An essential all year round, SPF not only protects your skin from everyday UV exposure, but it also helps prevent premature signs of ageing – so it’s a win-win. Apply as the last step in your morning skincare routine and before your foundation or tinted serum, giving it a couple of moments to settle into the skin before moving on to your base.
From tinted serums to full-coverage foundations, we all want different things from our base products. The key to finding what works best for you depends on your skin type.
If you have oilier skin and your forehead is gleaming come lunchtime, opt for a foundation or serum-foundation with a semi-matte finish to help dull down unwanted shine. For dryer skin, try a lighter tinted serum that won’t cling to any rough areas. Tinted serums tend to have additional skincare-worthy ingredients compared to a traditional foundation, going the extra mile for your complexion. For combination skin (skin that has both oily and dry elements), you might want to switch up your formulations between the cooler and warmer months to keep your complexion content. If you want fuller coverage, build your product up in layers and blend in between to keep everything looking seamless – you can also work some concealer into these areas to build up extra coverage, but more on this later.

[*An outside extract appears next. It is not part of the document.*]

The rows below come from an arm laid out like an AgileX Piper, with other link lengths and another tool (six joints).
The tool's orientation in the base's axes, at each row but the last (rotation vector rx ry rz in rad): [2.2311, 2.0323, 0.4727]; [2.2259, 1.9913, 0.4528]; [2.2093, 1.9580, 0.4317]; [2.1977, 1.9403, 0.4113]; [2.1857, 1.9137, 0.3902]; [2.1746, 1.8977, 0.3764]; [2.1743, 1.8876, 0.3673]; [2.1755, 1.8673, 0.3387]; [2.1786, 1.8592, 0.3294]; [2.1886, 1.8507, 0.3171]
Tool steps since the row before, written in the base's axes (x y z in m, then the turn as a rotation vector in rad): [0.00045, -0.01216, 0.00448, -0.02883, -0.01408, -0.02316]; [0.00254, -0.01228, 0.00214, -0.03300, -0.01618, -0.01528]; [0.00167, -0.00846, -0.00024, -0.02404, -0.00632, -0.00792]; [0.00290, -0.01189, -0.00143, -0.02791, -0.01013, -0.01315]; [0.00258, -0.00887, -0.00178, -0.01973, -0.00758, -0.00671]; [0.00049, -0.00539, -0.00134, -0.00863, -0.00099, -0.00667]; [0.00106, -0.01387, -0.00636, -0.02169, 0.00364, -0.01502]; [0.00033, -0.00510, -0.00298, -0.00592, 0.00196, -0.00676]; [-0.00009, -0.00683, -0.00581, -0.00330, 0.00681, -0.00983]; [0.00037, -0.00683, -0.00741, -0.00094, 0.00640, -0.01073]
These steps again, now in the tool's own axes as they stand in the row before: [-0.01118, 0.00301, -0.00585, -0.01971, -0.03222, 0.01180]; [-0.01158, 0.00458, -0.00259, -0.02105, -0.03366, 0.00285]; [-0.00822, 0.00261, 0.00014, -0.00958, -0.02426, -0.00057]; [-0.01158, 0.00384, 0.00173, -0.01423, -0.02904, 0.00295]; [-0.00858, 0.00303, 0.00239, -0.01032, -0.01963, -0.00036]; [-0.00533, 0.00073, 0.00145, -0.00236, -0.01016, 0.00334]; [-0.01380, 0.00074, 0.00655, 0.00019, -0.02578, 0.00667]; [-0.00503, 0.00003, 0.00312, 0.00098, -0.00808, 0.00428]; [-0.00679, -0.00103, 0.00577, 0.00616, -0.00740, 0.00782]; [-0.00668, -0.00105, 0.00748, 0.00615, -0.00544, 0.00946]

It might not be quite as hotly debated as whether the chicken or egg came first, but deciding on whether to apply your favourite foundation or tinted serum with your fingers or a brush can really divide a room of makeup artists. “It’s preference” explains Katie, “you can definitely build coverage with either fingers or a brush”.
It can be argued that using a brush not only gives you a cleaner routine (without the foundation-covered fingers) but also helps you achieve a smoother, seamless finish. “With a brush, you’re quicker at applying and buffing in. You don’t need to keep going back to make sure it’s blended,” explains Katie. “Sometimes with fingers you will see marks and it doesn’t even out as nicely as when you use a brush”.

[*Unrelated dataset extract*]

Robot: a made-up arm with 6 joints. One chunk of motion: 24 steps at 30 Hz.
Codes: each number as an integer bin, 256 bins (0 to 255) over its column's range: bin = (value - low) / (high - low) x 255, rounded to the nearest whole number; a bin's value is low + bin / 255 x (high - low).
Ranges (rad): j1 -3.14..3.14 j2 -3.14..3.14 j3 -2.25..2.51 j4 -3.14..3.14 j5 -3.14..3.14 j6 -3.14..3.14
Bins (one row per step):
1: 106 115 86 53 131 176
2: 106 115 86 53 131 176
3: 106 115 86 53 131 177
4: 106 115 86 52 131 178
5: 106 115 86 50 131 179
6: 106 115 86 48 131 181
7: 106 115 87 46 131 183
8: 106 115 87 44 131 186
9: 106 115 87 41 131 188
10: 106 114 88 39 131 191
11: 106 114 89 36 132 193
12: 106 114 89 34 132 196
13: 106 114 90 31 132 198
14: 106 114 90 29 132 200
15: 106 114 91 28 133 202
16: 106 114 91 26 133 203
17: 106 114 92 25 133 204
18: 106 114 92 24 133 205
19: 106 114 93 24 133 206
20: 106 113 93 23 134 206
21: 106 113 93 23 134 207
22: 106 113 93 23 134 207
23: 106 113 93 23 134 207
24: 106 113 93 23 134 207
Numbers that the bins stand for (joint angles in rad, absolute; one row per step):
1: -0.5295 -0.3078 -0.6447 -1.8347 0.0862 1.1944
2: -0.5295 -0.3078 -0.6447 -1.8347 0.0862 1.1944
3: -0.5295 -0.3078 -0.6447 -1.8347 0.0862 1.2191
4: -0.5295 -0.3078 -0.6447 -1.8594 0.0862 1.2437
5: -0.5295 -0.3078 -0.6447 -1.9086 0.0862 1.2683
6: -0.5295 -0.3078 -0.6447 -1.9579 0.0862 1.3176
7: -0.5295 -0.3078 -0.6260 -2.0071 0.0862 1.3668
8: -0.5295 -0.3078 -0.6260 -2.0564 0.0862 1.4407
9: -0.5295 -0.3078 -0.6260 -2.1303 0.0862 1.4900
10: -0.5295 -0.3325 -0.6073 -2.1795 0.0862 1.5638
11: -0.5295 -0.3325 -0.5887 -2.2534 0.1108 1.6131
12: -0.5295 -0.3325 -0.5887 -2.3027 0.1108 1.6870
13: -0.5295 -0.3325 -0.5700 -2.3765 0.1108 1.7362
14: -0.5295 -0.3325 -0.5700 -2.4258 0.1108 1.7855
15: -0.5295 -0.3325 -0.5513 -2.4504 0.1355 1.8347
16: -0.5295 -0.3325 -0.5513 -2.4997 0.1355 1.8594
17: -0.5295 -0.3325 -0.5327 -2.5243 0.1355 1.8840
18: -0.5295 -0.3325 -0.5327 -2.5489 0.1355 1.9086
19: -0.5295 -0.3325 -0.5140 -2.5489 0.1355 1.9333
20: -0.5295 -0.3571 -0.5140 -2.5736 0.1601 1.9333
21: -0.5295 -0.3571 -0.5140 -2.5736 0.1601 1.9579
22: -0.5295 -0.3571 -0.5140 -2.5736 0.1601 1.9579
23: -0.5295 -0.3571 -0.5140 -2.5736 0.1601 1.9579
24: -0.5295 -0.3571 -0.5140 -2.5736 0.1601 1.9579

However, sometimes the best tools are the ones we’re born with. “When you’re using your hands, you can feel your face more,” shares Katie. “If you’re naturally more heavy-handed, use your hands so you use less pressure”. Using your fingers also allows you to place and build the product exactly where you want it before blending out. “Applying with a finger first will give you an idea of all the areas you want the extra coverage in,” says Katie. “Then you can go round with a brush to soften it”. This technique will also help you steer clear of avoiding too much product too quickly, especially with a product you can use directly from a pot.
A complete foundation newbie? “Try both,” Katie explains. “Use both techniques on both sides of your face”. If you don’t have brushes, start out with your hands. Then, if you feel you’re not getting the most out of your products or not achieving the finish you’re after, try out a brush.

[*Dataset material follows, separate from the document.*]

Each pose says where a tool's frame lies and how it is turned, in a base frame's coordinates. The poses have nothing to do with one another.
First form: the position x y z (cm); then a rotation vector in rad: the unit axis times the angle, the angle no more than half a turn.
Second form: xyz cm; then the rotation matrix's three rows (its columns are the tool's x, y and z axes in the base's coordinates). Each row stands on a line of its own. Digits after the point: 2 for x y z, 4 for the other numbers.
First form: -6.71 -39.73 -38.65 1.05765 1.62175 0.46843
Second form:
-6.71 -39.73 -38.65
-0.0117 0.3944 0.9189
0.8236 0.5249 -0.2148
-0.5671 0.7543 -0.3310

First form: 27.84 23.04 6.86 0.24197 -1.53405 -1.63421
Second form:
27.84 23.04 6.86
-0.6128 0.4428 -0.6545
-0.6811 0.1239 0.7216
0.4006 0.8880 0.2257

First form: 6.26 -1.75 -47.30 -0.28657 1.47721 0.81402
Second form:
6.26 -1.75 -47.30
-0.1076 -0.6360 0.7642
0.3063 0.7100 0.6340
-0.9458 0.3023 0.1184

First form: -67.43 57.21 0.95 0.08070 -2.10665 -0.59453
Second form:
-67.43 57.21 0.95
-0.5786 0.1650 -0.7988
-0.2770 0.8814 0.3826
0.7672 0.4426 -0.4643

Whether to apply concealer or foundation first is just as contentious a debate. Some makeup artists like to apply concealer first, so you have this coverage in place before your base, while others think it should come after, once you can see the areas that need extra attention.
Here comes the practical part: how to apply your foundation. Whether you’re hands-on with your application or prefer to buff with a brush, here’s our expert-approved guide on applying your favourite foundation or tinted serum like a pro.
After your skincare has settled into your skin, apply your foundation to your face, focusing on the central diamond – this will be your forehead, nose, chin and cheeks. Using your fingertips, begin to blend, blend, blend.
Using the remaining product on your hands, blend outwards over the rest of your face and halfway down your neck for a natural, seamless finish – if you have redness on your face and chest, take it down to your décolletage. Keep blending until you have one uniform colour starting from your forehead – there shouldn’t be any harsh lines hiding under your jawline or down your neck.
If you’re looking for more coverage, repeat the process with light layers, gently blending in between for the most natural-looking finish. Alternatively, blend a small amount of concealer on any areas where you need a bit more coverage (remember the golden rule from earlier: don’t overdo it).
Let your skincare settle into your skin, then apply dots of your favourite foundation or tinted serum to the areas of your face where you want the most coverage – this will often be your cheeks, nose, chin and forehead.
Taking your complexion brush, blend the product out towards your hairline and your jaw, making sure the coverage is most concentrated on the areas where you feel you need it most. Gently buff the product until it looks seamless.
Just like the above advice for fingertip application, take the product down your neck for the most even, natural-looking finish and if you want more coverage, repeat the process with light layers, making sure to gently buff everything. Don’t forget, if you have redness on your neck or chest, you may want to buff the coverage gently down to your décolletage.